Any of us must have mistakenly typed a full file path or API URL, just to realize it’s not the right machine or project after having typed it all. It just take 2 or 3s max after all.
I think it becomes an arms race to get attention on important things, we can do better by focusing more on every single destructive operation. We can also avoid having too similar interfaces for completely different contexts.
It's also worth mentioning that the name of the resource here was confusing - the author mentions that this happened because he mixed up how GitHub names profile READMEs for organizations vs users.
GitHub probably should show the stars in the warning UI
In this particular case the stars would have been a useful clue, but in the majority of similar cases the wouldn't be any stars. It would be a useless and redundant signal.
> make sure you're not on autopilot when taking potentially dangerous actions
Humans will be humans, we can't help it.
Structures or systems that handle large amounts of user interactions should predict such use cases and design accordingly. a.k.a make them "idiot proof".
> the author had to _type out_ the name of the repo
I copy/paste the repo name every time I delete a repo on GitHub. Yeah, it’s still a minor impediment, but it’s definitely not “TYPE the account and repo name.”
It would be very rare to have lived through an IT career and not make one or two fatal autopilot mistakes. In the 90s and early 00s it was very easy to lose a production system because you did something wrong that you did 1000x times right before. And this is a modern version of it; for me, this should not happen; if I designed GitHub, these people giving stars and watch would get selected based on the visibility of the profile.

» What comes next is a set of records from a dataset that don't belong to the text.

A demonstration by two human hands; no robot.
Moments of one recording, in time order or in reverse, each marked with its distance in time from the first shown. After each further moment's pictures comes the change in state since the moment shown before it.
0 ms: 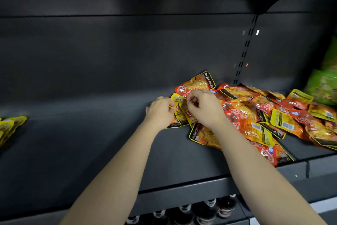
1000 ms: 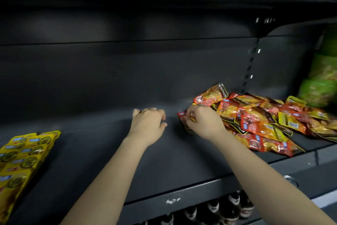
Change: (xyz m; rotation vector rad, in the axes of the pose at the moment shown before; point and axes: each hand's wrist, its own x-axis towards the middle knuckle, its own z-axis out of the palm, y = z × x) left_hand -0.055 -0.084 -0.098 0.363 0.096 0.288; right_hand -0.023 -0.106 0.016 -0.219 -0.064 0.067
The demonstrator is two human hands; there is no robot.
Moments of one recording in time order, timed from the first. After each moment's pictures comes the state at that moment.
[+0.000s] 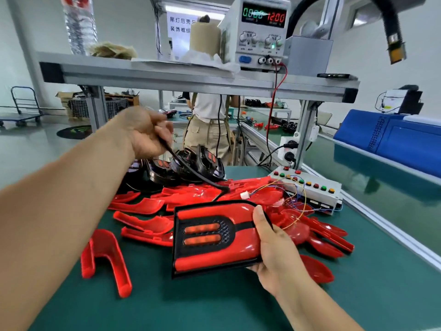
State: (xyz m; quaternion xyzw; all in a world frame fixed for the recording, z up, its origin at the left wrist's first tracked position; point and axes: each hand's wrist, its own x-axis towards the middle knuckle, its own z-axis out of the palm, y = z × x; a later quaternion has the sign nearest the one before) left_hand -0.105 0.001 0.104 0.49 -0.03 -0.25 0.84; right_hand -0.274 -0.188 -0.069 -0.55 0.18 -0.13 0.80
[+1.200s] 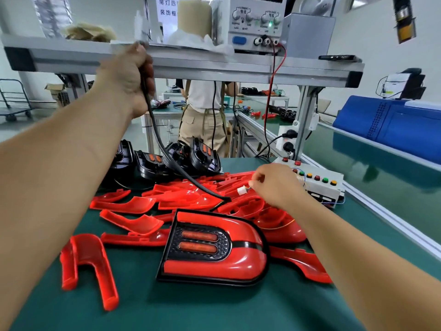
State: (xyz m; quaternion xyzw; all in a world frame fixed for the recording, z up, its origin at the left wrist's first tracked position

That hardly costs anything and then the user can just switch between visible and invisible at will and not lose anything. But I have made many similar mistakes in the past which is why I don’t delete stuff usually anymore; I just flag it deleted and gdpr material I encrypt. I simply don’t want either software bugs, hacks or human error to cause any damage. With the cost of storage and the fact that I work only in b2b, this comes at virtually no cost but with a lot of happiness for both our users and myself.
> "make sure you're not on autopilot when taking potentially dangerous actions, on github or any website".

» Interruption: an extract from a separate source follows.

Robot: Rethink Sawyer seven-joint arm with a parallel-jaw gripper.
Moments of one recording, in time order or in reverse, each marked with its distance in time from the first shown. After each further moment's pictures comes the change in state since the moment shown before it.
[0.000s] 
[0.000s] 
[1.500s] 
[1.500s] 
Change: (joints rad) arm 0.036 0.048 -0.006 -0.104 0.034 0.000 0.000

Have the advertisements/sign-up/GDPR pop-ups trained us to 'engage autopilot to dismiss the pop-up' as soon as possible irrespective of its importance?

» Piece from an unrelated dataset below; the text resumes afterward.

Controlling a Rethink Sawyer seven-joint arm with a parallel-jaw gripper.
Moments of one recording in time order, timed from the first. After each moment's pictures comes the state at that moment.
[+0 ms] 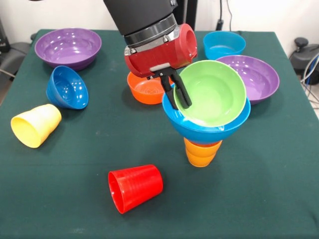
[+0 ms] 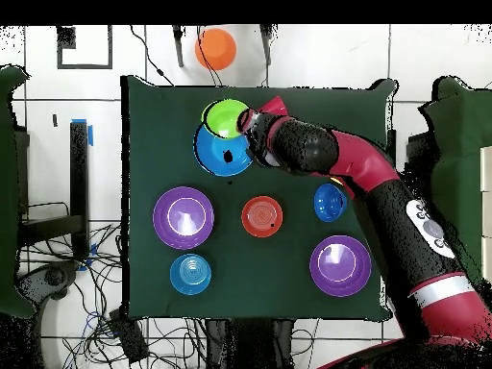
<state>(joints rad) -0.82 -0.48 0.79 1.54 -0.27 0.51 1.94</state>
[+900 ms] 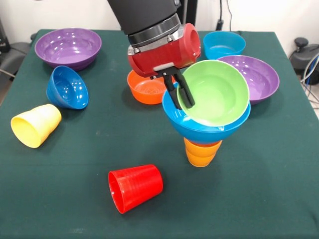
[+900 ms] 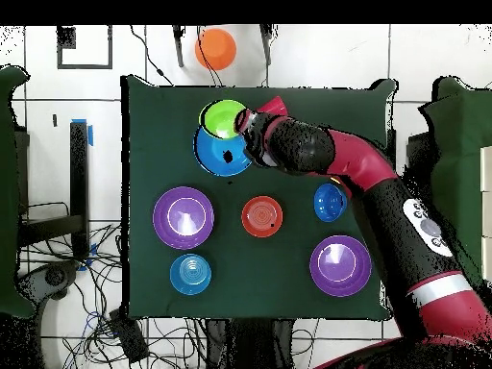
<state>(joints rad) -0.80 -0.49 0.78 1.54 -0.27 0.51 1.94</state>
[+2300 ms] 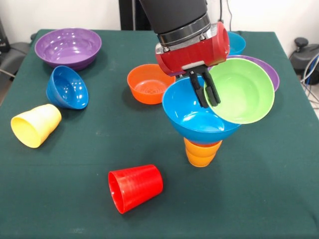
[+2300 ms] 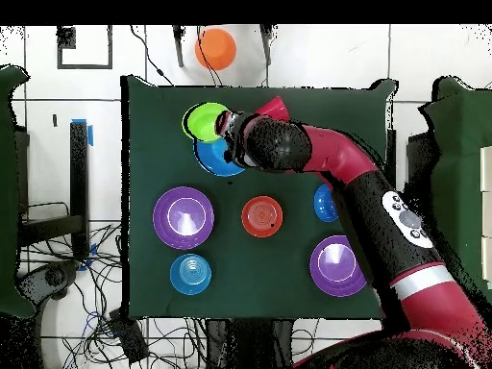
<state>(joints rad) -0.73 -0.51 0.76 1.54 -0.27 0.51 1.94</state>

Agreed, the swipe at Microsoft (with links he saved from who knows when!) was especially gratuitous. He mad. Don't write something public when bitter should be a lesson right after don't be on autopilot.
Data privacy laws like GDPR probably require them to fully hard delete when a user asks for something to be deleted. So any undo functionality would need to make sure it's compliant in every region that could have a privacy law. I'm not sure how realistic it would be to ask companies like Github to jump through all those hoops because people refused to read (and then blindly typed stuff out).
I'm pretty sure GDPR doesn't say everything must be wiped instantly but instead within a reasonable time period. One that's certainly enough to undo such actions.
Yes, GitHub probably should show the stars in the warning UI, and hopefully that will prevent some of these mistakes. But GitHub makes it pretty hard to make this mistake already - the author had to _type out_ the name of the repo they wanted deleted into the warning box. At that point, it's hard to believe the author when they claim that this one addition to the warning UI would have definitely stopped them when they weren't paying enough attention to notice they had typed the entirely wrong repo into the confirmation box.